Mesh News Desk is grateful to Joleen Chambers as our court watcher. She is sitting in the trial of Martha Salazar v. Boston Scientific. Here are her notes. She reports that on Wednesday, August 27, Plaintiff Martha Salazar (MS) was seated and was in obvious discomfort.
Salazar has filed a product liability lawsuit against Natick, Mass.-based Boston Scientific. DrugWatch has more on the background of the company here.
Judge (J.) Ken Molberg is overseeing this trial. The case is #DC 12 14349, Martha (Rodriguez) Salazar et al (Feliz Salazar, husband) v Jorge Lopez, MD et al (Boston Scientific) filed over the Obtryx® Transobturator Mid-Urethral Sling (MUS) System.
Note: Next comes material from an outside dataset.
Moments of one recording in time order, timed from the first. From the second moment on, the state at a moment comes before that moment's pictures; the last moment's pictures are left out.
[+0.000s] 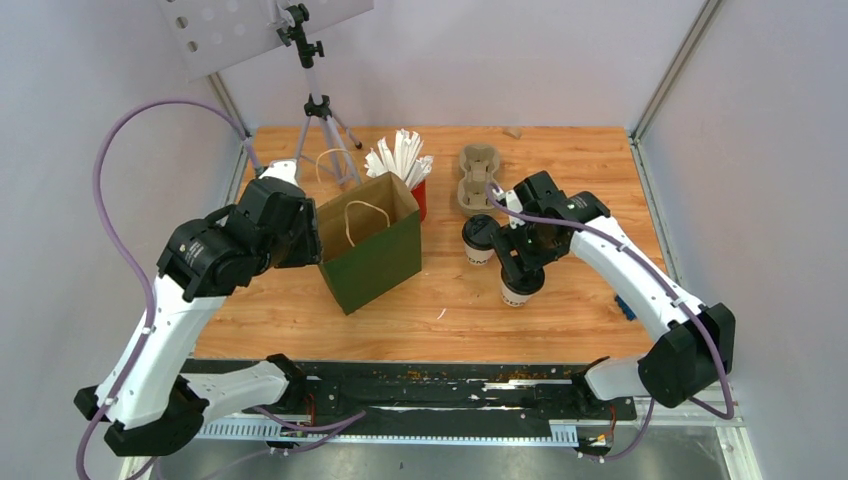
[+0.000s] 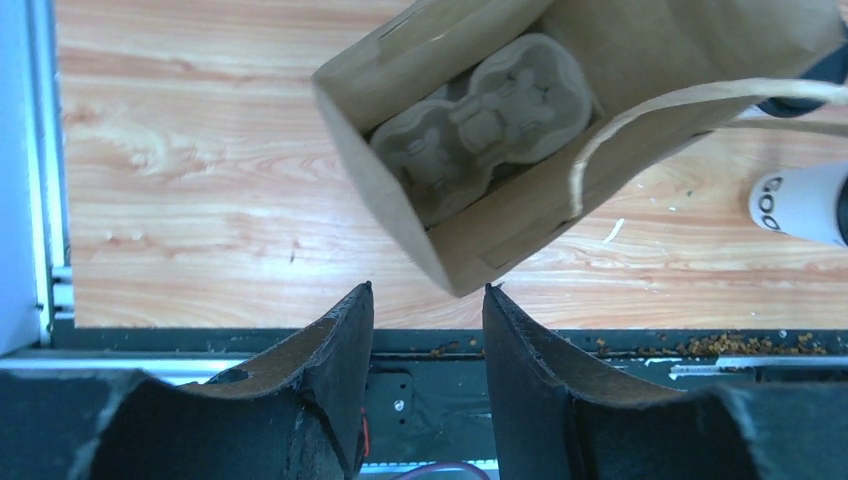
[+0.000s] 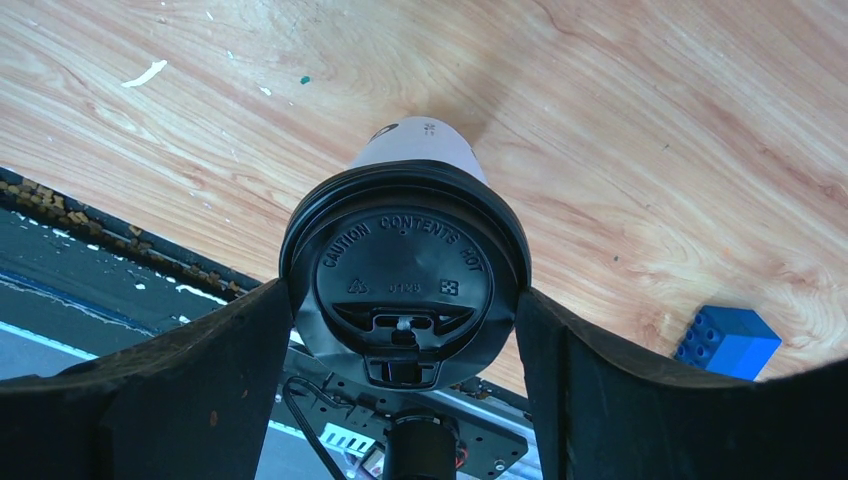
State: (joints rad) left arm -0.67 1.07 1.63 -1.41 -0.38 -0.58; right arm 0.48 1.38 1.25 -1.09 -0.05 -0.02
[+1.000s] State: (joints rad) left arm -0.41 1.16 1.44 -1.26 -0.16 -0.43; right arm 0.48 1.32 1.65 -1.31 -0.08 0.04
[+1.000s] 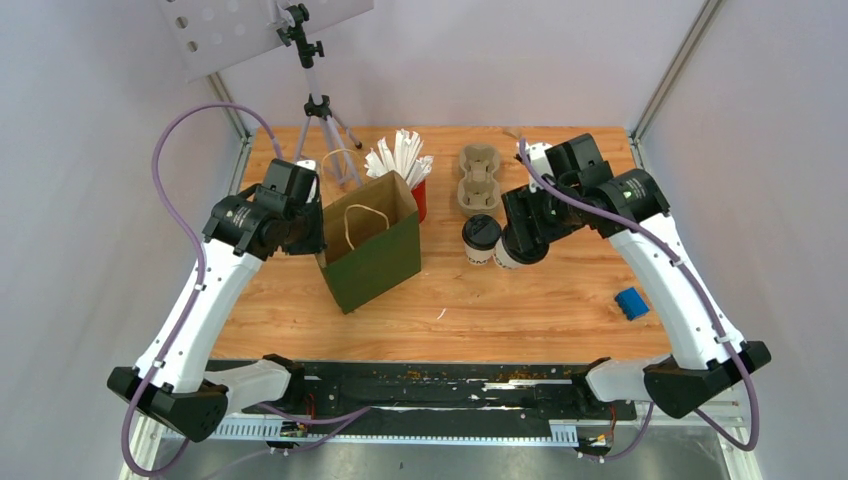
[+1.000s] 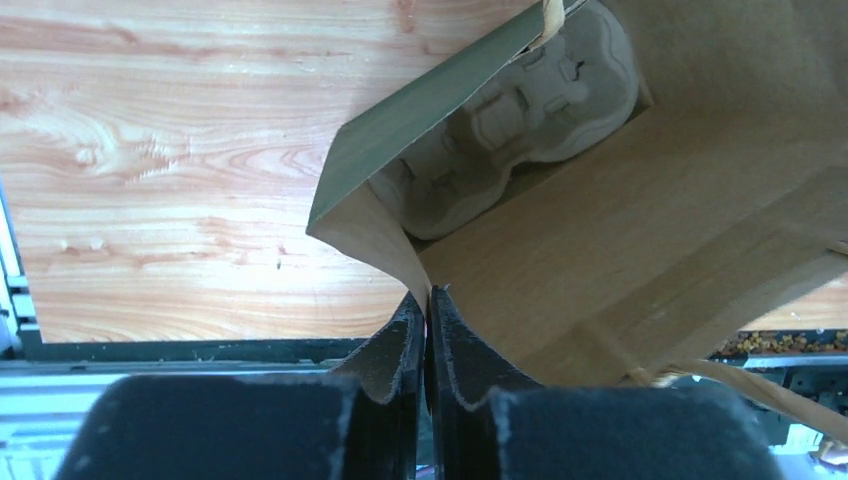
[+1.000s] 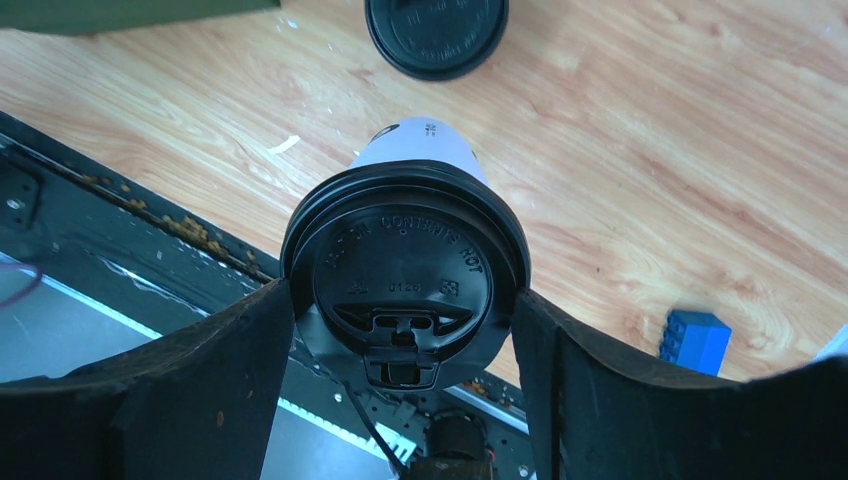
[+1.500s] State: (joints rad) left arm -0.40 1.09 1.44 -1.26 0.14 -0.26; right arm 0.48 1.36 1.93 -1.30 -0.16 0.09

Plaintiff Opening Statement:
The plaintiff lives in a near northern suburb of Dallas and her husband of 20 years is a truck driver. For 20 years, the plaintiff has been involved in management of complexes for a company and according to her employer, was exemplary and was in line for promotion to an executive position. She is unable to fulfill her responsibilities and has lost her job.
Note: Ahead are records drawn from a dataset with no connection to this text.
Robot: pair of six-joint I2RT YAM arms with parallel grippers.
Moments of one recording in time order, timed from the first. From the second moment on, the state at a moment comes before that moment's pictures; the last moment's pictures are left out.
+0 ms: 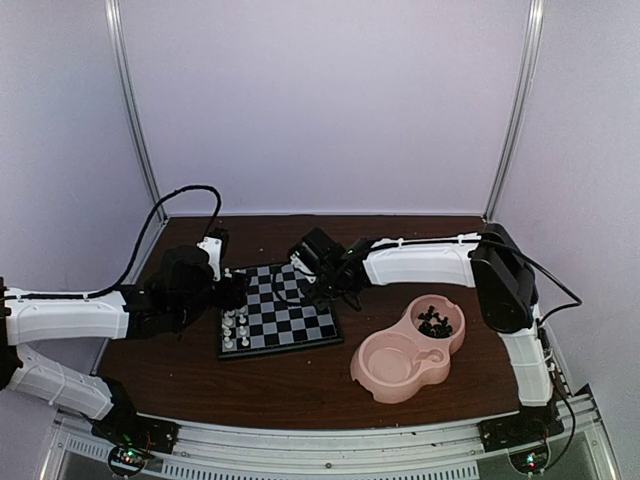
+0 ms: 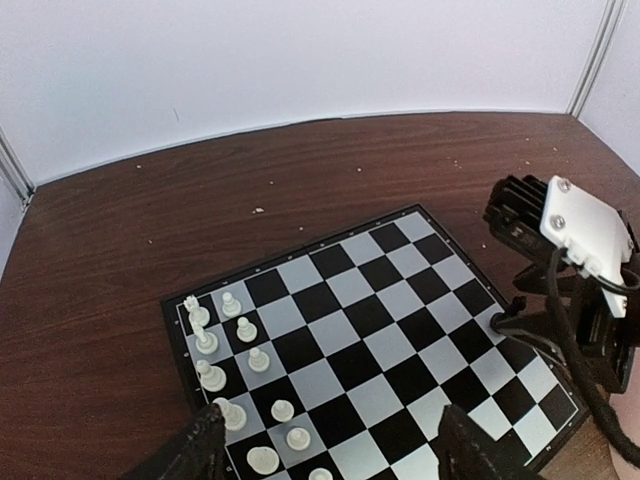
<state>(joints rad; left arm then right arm) -0.80 1.20 0.62 0.11 -0.43 -0.28 0.95 2.21 1.75 -0.51 0.33 0.05</state>
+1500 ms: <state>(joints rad) -0.22 1.67 0.63 0.26 0.11 -0.60 0.89 2.01 1.29 -0.34 0.13 0.29</state>
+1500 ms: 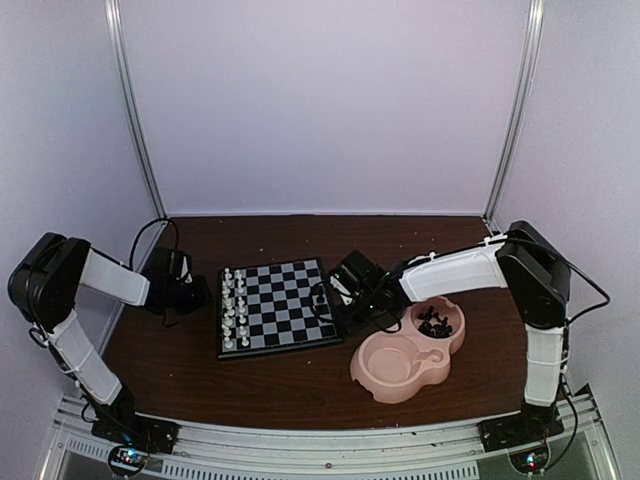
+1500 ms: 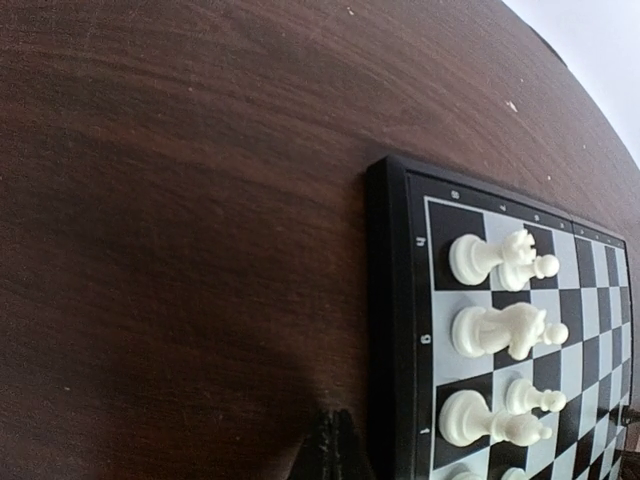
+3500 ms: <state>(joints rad) -0.18 1.86 0.73 0.38 0.53 -0.66 0.97 1.51 0.92 -0.06 0.47 0.34</state>
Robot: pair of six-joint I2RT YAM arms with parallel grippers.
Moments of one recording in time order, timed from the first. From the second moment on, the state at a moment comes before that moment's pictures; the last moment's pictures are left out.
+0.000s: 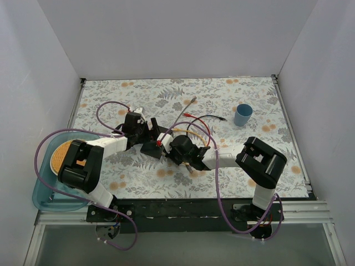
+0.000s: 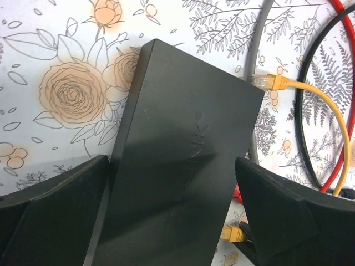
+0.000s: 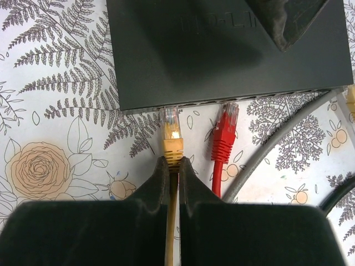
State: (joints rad) left arm -0.34 1.59 0.76 0.07 0.16 -0.52; right arm 1.03 1.79 0.88 0.27 0.01 -0.15
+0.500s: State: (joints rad) left arm -0.33 1.61 0.76 0.12 0.21 -0.49; right arm 1.03 1.79 0.82 0.38 0.03 -0.10
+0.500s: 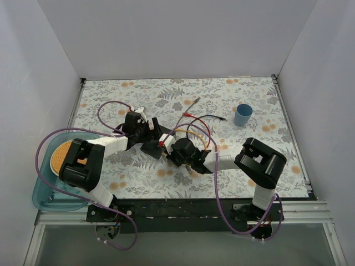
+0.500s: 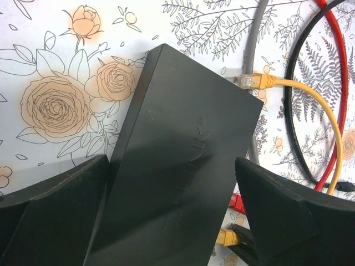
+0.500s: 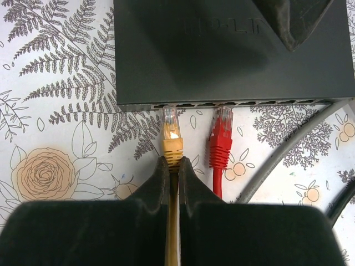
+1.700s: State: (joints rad) left arm -0.33 1.56 0.69 0.15 0.16 -0.63; right arm 1.09 1.78 0.75 0.49 0.11 -0.03
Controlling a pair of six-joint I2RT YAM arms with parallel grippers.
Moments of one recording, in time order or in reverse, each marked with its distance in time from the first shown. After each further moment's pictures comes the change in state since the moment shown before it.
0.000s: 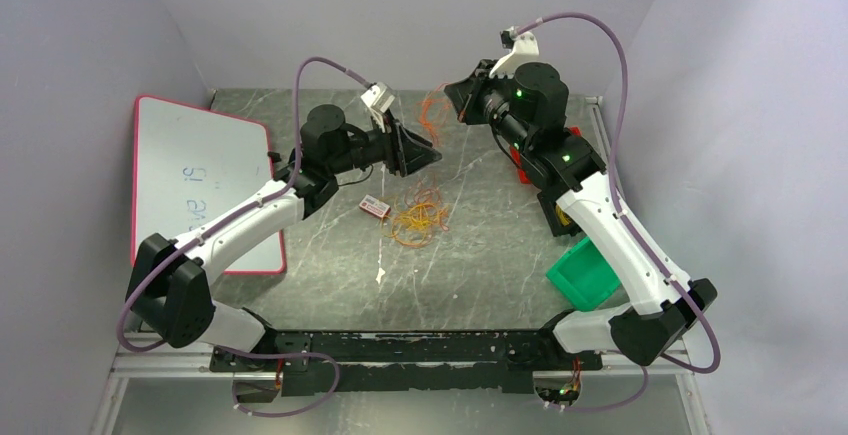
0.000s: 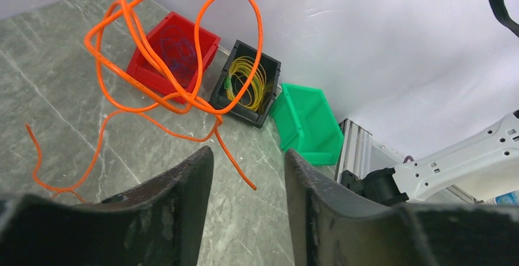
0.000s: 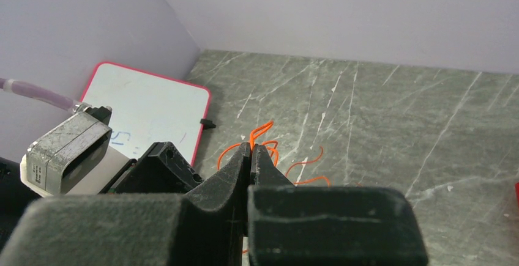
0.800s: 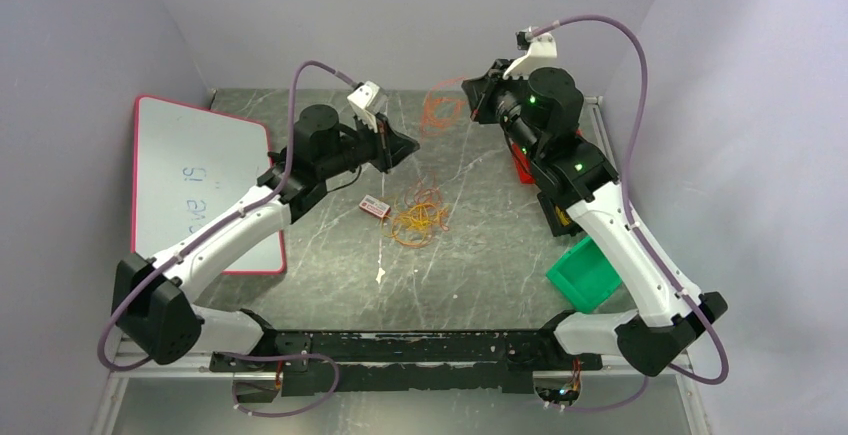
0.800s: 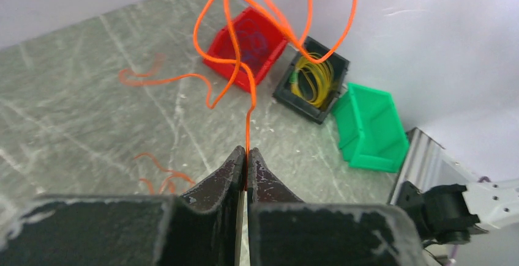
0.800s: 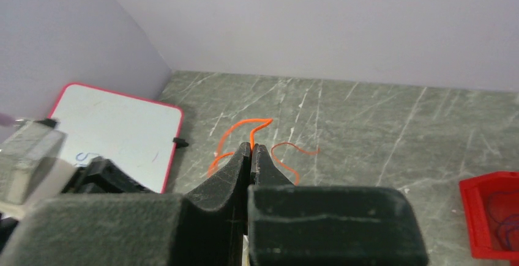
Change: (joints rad) left arm -0.002 -0.070 0.017 -0.193 -0.193 0.127; right arm 0.000 -0.054 -0.016 0.003 0.098 -0.058
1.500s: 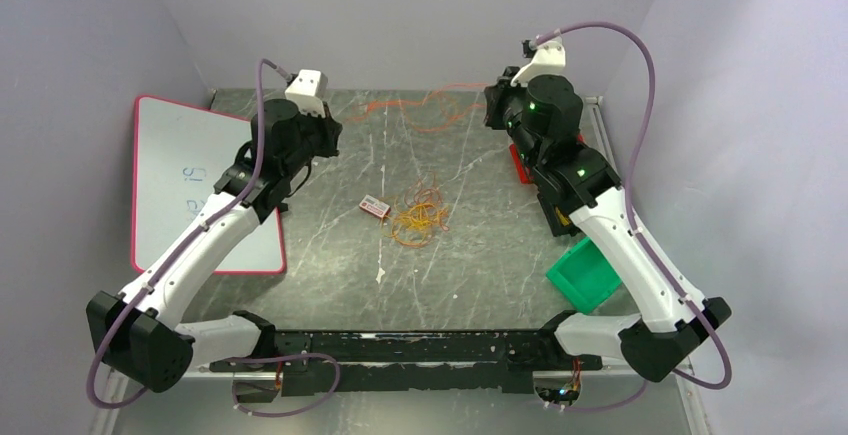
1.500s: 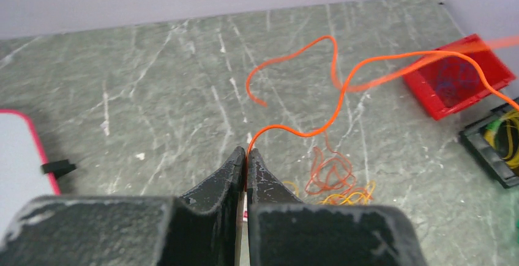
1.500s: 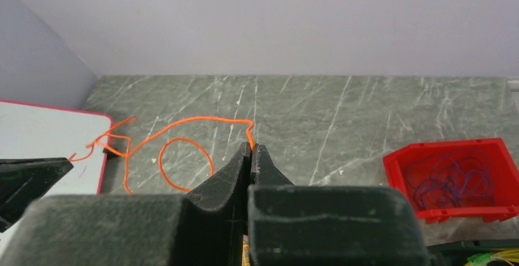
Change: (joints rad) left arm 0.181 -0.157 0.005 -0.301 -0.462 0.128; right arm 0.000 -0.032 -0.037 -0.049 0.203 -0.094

The Obtryx was implanted January 17, 2011 (3.5 y ago) by Dr. Jorge Lopez in a procedure that took just 15 minutes to prevent SUI leakage, a common complaint of women who have borne children.
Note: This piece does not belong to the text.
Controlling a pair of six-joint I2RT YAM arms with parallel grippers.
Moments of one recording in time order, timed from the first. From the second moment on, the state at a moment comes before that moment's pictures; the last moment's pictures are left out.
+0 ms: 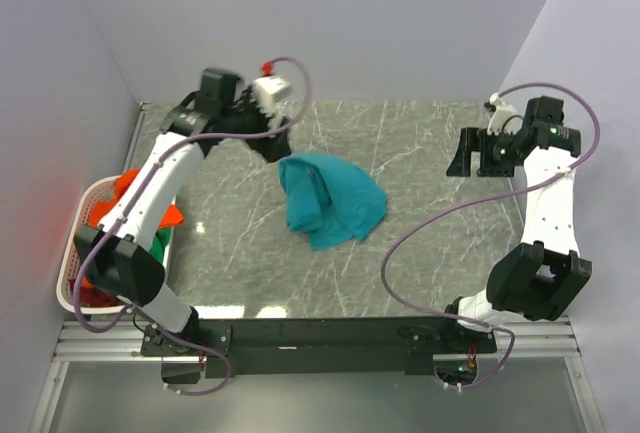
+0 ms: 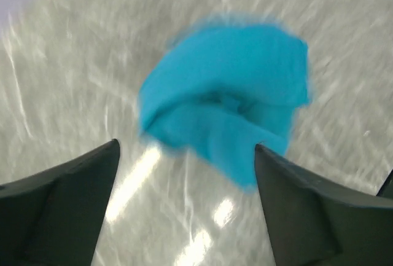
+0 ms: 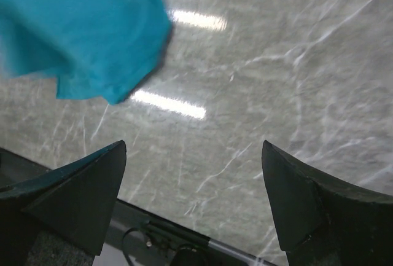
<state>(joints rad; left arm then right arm) -0.41 1.59 1.75 -0.74 0.44 0.27 -0.33 1.46 1.56 -1.15 -0.53 -0.29</state>
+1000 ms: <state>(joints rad) -0.42 1.54 1.03 -0.45 0.46 0.30 0.25 1.84 1.26 -0.83 -0.52 -0.06</state>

The plaintiff noticed the SUI symptoms only with active exercise or with a cough/sneeze.
Dr. Lopez was called on by Boston Scientific Corp.(BSC) sales rep. Neil Geismer (subpoenaed).
The doctor was told the surgery was minimally evasive. Minimal short-term side effects could be expected and that it was safe and effective.
BSC funded several trips (Houston, Seattle, Arlington) allowing Dr. Lopez to participate in training. The directions for use (DFU), also called the Instructions for Use (IFU) describes a polypropylene plastic) product that is intended as a permanent implant.
There is no warning about the permanency, irreversibility and severity of the side effects that this plaintiff is experiencing; permanent dyspareunia, pain, irreversible nerve damage to femoral and obturator nerve. Damage to adductor in right leg causes plaintiff to walk with limp. She just had 4th major surgery to remove mesh (last wed) under general anesthesia for hours. More dangerous and invasive surgeries are to follow.
The Plaintiff alleges:
– warnings were inadequate to warn of the nature and extent of possible irreversible, permanent, catastrophic injuries. groin and pelvic pain. Dyspareunia, nerve damage, chronic debilitating UTI,
– the product is defective
– the risks outweigh the benefits.
-BSC did not adequately test the product on humans. Transvaginal implantation is not a sterilized field Bacteria with plastic initiates degradation, erosion, biofilm, shrinkage up to 50%. The middle of the Obtryx mesh is heat treated to make it stronger with no testing. It becomes stiff and jagged edges form and effectively mechanically saw or dissect the urethra and other soft tissue.
-BSC ignored the MSDS issued by Phillips Sumika
-BSC withheld or concealed clinical trial information about these potential injuries
-the obturator approach is uniquely dangerous and needs more long term study
-BSC did not budget adequately for post-market surveillance and complaint investigation
Stay Tuned for more on this story!
The lawyers for the plaintiff are Freese and Goss, Dallas- Richard Capshaw, David Matthews (Matthews law) and Tim Goss, Sheila Bossier. Lawyers for the defendants are Shook, Hardy and Bacon – Mr. Robert Adams.